Using the recommendations from Chan et al. (2004) in order to maintain the efficacy of the popup method, the maximum number of popups per shopping session was restricted to 7. From the exploratory study we observed that a typical shopping session lasted around 15 minutes. As such, the repeated measures were made at constant time intervals of 2 minutes.

4.2.5. Measuring Maximizing Tendency

The findings of the exploratory study indicate that a maximizing tendency is not a unidimensional bipolar construct, tending to maximize at the upper end and satisfice at the lower. In the exploratory study we observed that participants manifested a maximization behavior while their individual maximizing tendency measured on the Maximization Tendency Scale (Highhouse et al., 2008) was to satisfice. This suggests that maximization and satisficing are two separate dimensions, in line with Rim et al. (2011). Therefore we used the Maximization Inventory scale developed by

35 Turner et al. (2012) in the main experiment, as this measures the satisficing tendency separately. the Maximization Inventory scale has 34 items which measure three subscales:

- Satisficing tendency (10 items, α=.73), i.e. “I usually try to find a couple of good options and then choose between them”

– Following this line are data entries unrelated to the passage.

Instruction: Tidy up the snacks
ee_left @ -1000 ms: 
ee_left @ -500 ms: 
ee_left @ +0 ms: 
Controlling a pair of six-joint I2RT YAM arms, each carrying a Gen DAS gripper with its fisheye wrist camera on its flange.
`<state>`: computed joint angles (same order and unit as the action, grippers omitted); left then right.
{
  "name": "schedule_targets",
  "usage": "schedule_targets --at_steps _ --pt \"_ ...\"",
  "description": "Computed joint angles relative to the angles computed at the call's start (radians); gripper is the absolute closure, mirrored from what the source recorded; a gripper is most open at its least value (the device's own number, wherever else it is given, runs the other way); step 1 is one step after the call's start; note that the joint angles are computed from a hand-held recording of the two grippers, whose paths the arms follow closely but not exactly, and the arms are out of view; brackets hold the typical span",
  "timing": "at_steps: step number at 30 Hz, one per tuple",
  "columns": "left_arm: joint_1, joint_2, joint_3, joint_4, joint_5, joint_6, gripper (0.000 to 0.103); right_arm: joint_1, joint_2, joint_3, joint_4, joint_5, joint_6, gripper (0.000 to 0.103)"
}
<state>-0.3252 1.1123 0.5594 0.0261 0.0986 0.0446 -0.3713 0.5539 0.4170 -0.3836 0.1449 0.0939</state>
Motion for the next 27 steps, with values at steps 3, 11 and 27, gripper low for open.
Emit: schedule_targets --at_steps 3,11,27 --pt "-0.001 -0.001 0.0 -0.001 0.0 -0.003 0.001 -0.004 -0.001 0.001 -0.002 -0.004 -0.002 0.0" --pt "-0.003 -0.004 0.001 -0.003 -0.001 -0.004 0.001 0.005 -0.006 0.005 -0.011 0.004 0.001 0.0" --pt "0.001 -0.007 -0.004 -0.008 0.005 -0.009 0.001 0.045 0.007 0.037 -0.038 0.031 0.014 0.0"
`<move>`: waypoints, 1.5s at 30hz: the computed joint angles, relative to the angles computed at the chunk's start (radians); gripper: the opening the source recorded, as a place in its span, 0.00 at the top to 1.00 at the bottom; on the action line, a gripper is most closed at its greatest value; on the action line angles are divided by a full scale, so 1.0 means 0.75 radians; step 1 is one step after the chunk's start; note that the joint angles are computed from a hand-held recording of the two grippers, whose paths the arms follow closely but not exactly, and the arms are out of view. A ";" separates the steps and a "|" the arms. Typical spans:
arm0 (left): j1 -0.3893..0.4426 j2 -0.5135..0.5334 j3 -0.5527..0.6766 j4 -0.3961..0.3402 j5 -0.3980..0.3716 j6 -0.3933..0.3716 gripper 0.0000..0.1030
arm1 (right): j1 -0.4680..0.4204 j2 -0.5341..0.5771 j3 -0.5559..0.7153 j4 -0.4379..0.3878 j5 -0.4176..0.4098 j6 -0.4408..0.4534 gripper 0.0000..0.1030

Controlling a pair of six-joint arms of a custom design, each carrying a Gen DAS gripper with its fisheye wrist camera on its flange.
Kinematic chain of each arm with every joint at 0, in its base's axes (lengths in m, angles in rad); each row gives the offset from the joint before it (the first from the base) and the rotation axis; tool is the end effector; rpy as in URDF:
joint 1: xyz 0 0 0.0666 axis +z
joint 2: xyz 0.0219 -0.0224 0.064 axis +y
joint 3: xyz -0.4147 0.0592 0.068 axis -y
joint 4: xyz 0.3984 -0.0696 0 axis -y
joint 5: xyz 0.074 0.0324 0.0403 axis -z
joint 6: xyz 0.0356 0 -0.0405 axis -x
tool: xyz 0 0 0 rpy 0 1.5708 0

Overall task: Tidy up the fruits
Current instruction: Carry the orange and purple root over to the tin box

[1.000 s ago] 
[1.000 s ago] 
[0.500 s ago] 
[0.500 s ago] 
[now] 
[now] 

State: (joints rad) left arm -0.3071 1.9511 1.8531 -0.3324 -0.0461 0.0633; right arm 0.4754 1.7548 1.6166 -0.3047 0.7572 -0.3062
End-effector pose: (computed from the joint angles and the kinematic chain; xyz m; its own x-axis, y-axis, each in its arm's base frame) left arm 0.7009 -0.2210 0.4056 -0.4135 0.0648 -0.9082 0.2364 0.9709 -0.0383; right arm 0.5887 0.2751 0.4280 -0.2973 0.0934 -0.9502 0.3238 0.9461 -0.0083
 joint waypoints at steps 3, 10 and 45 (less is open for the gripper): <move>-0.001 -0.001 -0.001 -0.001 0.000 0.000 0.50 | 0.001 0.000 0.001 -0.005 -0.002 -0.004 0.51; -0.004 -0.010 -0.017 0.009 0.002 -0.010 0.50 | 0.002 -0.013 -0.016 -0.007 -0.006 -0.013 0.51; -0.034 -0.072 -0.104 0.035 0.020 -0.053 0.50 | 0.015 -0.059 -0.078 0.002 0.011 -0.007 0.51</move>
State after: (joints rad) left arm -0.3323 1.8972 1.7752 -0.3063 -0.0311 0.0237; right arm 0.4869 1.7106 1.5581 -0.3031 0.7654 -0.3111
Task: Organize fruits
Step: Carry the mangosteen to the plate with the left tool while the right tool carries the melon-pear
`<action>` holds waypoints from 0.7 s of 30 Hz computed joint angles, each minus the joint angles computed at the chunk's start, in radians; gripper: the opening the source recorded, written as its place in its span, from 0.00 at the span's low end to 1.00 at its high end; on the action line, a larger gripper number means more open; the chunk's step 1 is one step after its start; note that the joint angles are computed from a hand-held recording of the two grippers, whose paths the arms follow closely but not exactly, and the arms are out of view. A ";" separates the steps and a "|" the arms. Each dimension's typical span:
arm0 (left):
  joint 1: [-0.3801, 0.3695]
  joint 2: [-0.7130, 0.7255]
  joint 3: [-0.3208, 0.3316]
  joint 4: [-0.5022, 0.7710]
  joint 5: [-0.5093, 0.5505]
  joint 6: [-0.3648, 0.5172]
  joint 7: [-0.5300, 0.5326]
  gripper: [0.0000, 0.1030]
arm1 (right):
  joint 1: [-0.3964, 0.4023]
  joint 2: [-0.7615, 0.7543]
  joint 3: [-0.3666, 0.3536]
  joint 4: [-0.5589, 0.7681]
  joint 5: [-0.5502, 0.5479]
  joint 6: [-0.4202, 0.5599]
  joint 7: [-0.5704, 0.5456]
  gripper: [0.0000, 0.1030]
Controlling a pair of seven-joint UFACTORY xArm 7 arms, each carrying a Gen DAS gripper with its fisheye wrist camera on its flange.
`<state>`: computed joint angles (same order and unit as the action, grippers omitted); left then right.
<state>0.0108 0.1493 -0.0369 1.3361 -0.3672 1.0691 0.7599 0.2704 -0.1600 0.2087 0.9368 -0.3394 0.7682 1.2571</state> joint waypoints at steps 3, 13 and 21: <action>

- Alternative search (12 items, α=.83), i.e. “I take the time to consider all alternatives before making a decision.”

- Decision difficulty (12 items, α=.85), i.e. “I usually have a hard time making even simple decisions.”

All items are 7 points Likert scales, “Strongly disagree-Strongly agree”. The total score for maximizing tendency is computed as the summated score of decision difficulty and alternative search.